Copy out each line below exactly as written.

##############################

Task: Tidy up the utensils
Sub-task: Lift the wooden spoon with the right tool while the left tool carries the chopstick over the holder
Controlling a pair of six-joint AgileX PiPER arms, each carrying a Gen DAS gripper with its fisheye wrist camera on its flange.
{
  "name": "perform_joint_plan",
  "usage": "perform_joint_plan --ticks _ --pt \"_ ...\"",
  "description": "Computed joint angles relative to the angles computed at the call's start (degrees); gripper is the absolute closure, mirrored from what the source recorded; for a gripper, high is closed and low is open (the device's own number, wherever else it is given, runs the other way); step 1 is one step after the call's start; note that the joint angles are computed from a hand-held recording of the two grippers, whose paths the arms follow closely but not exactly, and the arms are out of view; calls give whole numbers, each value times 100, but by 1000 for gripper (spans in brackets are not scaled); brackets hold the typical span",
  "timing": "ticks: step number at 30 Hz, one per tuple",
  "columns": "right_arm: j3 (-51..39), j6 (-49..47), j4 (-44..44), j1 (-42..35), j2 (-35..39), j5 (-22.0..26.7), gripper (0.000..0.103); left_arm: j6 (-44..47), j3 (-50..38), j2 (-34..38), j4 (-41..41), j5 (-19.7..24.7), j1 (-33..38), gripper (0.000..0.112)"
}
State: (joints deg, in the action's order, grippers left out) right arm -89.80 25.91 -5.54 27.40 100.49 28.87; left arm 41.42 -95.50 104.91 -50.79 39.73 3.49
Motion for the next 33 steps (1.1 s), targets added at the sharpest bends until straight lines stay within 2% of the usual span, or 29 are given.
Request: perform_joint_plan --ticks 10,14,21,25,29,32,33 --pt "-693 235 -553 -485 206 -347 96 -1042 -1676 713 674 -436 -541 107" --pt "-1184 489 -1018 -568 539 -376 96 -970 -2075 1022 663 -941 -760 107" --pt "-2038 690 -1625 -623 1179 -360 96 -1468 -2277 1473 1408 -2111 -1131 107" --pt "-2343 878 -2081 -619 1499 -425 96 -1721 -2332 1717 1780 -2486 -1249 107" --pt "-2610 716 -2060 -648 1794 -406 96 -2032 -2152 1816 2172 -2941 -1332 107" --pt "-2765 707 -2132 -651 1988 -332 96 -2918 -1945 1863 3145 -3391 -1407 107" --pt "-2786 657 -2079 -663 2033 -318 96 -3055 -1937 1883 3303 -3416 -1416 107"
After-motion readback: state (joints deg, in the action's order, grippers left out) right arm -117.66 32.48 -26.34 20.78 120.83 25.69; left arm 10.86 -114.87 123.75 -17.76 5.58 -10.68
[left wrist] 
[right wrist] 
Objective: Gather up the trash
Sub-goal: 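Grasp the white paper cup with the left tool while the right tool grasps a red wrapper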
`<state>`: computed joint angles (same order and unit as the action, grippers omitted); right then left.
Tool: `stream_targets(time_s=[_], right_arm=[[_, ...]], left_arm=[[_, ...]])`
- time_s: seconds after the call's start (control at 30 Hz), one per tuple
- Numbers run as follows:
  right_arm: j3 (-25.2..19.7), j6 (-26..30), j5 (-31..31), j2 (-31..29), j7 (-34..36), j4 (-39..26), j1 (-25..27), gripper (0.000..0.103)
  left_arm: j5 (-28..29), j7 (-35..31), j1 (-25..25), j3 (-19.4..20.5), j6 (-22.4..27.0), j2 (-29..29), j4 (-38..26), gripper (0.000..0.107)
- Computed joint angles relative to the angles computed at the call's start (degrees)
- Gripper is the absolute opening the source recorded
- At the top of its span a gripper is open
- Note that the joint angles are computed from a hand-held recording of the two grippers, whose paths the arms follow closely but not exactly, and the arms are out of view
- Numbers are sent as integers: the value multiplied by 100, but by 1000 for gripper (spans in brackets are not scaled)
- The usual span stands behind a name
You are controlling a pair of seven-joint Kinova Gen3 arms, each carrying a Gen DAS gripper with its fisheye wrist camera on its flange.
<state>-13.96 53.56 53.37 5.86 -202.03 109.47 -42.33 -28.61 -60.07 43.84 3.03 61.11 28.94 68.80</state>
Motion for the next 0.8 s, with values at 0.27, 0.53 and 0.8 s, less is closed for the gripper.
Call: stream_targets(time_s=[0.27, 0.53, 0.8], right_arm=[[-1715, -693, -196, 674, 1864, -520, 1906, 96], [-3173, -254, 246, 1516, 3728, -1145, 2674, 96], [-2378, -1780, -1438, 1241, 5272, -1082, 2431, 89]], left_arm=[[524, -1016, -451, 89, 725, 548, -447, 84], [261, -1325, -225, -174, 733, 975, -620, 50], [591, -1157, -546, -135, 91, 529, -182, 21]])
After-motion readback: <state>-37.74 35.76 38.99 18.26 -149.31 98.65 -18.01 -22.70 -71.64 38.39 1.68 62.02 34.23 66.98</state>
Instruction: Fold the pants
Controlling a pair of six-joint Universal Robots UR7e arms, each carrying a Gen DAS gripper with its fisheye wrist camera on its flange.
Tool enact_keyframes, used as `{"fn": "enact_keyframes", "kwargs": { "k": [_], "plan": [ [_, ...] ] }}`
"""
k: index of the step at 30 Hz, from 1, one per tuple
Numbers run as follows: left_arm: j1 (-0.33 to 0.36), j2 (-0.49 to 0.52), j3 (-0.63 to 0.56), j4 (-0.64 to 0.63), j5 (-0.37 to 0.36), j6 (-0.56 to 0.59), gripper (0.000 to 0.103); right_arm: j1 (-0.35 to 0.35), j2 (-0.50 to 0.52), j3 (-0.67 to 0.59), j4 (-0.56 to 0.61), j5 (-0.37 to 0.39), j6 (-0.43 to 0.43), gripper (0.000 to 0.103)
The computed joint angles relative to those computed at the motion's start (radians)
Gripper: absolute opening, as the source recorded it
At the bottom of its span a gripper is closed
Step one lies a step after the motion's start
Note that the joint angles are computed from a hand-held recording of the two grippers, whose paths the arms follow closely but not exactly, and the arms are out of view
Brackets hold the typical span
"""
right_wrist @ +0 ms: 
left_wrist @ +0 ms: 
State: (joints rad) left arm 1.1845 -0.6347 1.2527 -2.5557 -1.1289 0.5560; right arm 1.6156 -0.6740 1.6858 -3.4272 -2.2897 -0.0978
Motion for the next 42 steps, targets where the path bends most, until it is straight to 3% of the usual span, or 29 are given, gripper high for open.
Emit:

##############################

**RESPONSE:**
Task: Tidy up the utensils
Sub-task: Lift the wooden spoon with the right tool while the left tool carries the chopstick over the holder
Controlling a pair of six-joint AgileX PiPER arms, each carrying a Gen DAS gripper with its fisheye wrist camera on its flange.
{
  "name": "perform_joint_plan",
  "usage": "perform_joint_plan --ticks _ --pt \"_ ...\"",
  "description": "Computed joint angles relative to the angles computed at the call's start (degrees); gripper is the absolute closure, mirrored from what the source recorded; for a gripper, high is closed and low is open (the device's own number, wherever else it is given, runs the other way); step 1 is one step after the call's start; note that the joint angles are computed from a hand-held recording of the two grippers, whose paths the arms follow closely but not exactly, and the arms are out of view; calls give whole numbers, each value times 100, but by 1000 for gripper (spans in brackets are not scaled); brackets hold the typical span",
  "timing": "ticks: step number at 30 Hz, one per tuple",
  "columns": "right_arm: j3 (-51..39), j6 (-49..47), j4 (-44..44), j1 (-42..35), j2 (-35..39), j5 (-22.0..26.7), gripper (0.000..0.103); left_arm: j6 (-44..47), j3 (-50..38), j2 (-34..38), j4 (-41..41), j5 (-19.7..24.7), j1 (-33..38), gripper (0.000..0.112)"
}
State: (joints deg, in the action's order, grippers left out) right arm -89.80 25.91 -5.54 27.40 100.49 28.87; left arm 41.42 -95.50 104.91 -50.79 39.73 3.49
Motion for the next 33 steps (1.1 s), targets added at the sharpest bends until straight lines stay within 2% of the usual span, or 29 are given.
Request: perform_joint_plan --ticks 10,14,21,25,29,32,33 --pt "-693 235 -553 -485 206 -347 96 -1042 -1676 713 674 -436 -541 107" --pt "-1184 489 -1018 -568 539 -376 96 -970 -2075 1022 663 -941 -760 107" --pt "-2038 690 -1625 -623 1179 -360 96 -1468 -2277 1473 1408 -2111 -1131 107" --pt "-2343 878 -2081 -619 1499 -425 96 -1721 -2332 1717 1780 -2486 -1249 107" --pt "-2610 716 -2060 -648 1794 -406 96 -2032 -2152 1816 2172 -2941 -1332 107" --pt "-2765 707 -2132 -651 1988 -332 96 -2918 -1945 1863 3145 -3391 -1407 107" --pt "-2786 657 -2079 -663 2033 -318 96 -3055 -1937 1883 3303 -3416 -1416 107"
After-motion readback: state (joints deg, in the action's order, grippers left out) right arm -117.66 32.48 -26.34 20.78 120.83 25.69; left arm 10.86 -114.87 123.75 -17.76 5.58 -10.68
[left wrist] 
[right wrist] 
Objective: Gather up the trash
Sub-goal: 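Grasp the white paper cup with the left tool while the right tool grasps a red wrapper
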`<state>`: computed joint angles (same order and unit as the action, grippers omitted); right then left.
Tool: `stream_targets(time_s=[_], right_arm=[[_, ...]], left_arm=[[_, ...]])`
- time_s: seconds after the call's start (control at 30 Hz), one per tuple
- Numbers run as follows:
  right_arm: j3 (-25.2..19.7), j6 (-26..30), j5 (-31..31), j2 (-31..29), j7 (-34..36), j4 (-39..26), j1 (-25..27), gripper (0.000..0.103)
  left_arm: j5 (-28..29), j7 (-35..31), j1 (-25..25), j3 (-19.4..20.5), j6 (-22.4..27.0), j2 (-29..29), j4 (-38..26), gripper (0.000..0.107)
- Computed joint angles relative to the angles computed at the call's start (degrees)
- Gripper is the absolute opening the source recorded
- At the top of its span a gripper is open
- Note that the joint angles are computed from a hand-held recording of the two grippers, whose paths the arms follow closely but not exactly, and the arms are out of view
- Numbers are sent as integers: the value multiplied by 100, but by 1000 for gripper (spans in brackets are not scaled)
- The usual span stands behind a name
You are controlling a pair of seven-joint Kinova Gen3 arms, each carrying a Gen DAS gripper with its fisheye wrist camera on its flange.
<state>-13.96 53.56 53.37 5.86 -202.03 109.47 -42.33 -28.61 -60.07 43.84 3.03 61.11 28.94 68.80</state>
Motion for the next 0.8 s, with values at 0.27, 0.53 and 0.8 s, less is closed for the gripper.
Call: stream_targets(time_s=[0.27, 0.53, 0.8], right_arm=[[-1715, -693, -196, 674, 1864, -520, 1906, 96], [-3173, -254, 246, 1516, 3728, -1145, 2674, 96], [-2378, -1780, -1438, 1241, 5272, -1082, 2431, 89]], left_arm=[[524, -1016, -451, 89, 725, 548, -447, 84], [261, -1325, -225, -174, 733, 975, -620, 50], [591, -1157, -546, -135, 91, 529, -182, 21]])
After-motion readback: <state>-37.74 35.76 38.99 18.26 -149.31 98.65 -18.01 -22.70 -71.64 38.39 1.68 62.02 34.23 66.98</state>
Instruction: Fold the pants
Controlling a pair of six-joint Universal Robots UR7e arms, each carrying a Gen DAS gripper with its fisheye wrist camera on its flange.
Tool enact_keyframes, used as `{"fn": "enact_keyframes", "kwargs": { "k": [_], "plan": [ [_, ...] ] }}`
"""
k: index of the step at 30 Hz, from 1, one per tuple
Numbers run as follows: left_arm: j1 (-0.33 to 0.36), j2 (-0.49 to 0.52), j3 (-0.63 to 0.56), j4 (-0.64 to 0.63), j5 (-0.37 to 0.36), j6 (-0.56 to 0.59), gripper (0.000 to 0.103); right_arm: j1 (-0.35 to 0.35), j2 (-0.50 to 0.52), j3 (-0.67 to 0.59), j4 (-0.56 to 0.61), j5 (-0.37 to 0.39), j6 (-0.43 to 0.43), gripper (0.000 to 0.103)
The computed joint angles relative to those computed at the motion's start (radians)
Gripper: absolute opening, as the source recorded it
At the bottom of its span a gripper is closed
Step one lies a step after the motion's start
Note that the joint angles are computed from a hand-held recording of the two grippers, whose paths the arms follow closely but not exactly, and the arms are out of view
Brackets hold the typical span
"""
right_wrist @ +0 ms: 
left_wrist @ +0 ms: 
State: (joints rad) left arm 1.1845 -0.6347 1.2527 -2.5557 -1.1289 0.5560; right arm 1.6156 -0.6740 1.6858 -3.4272 -2.2897 -0.0978
Motion for the next 42 steps, targets where the path bends most, until it is straight to 3% of the usual span, or 29 are given, gripper high for open.
Emit:

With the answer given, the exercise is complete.